Instructions for the task. Every picture stays out; everything else in the listing below is to be returned exactly.

Data provided.
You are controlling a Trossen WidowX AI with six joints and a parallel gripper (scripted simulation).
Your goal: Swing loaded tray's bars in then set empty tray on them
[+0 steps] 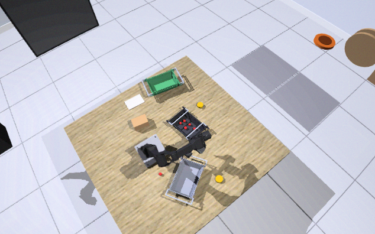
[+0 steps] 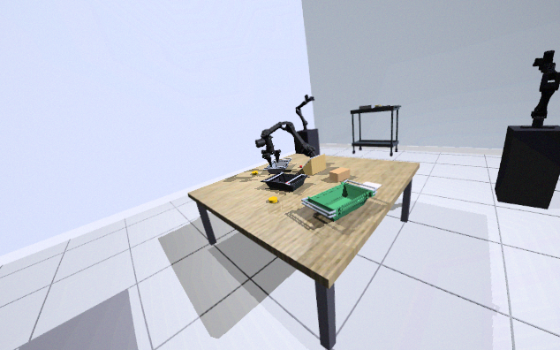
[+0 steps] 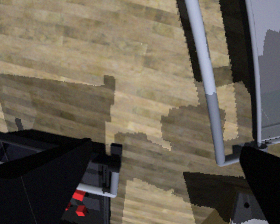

Expected answer.
You are controlling a Trossen WidowX AI with six joints and a parallel gripper (scripted simulation).
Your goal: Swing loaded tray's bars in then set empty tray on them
[+0 steps] 
[+0 steps] 
[+0 steps] 

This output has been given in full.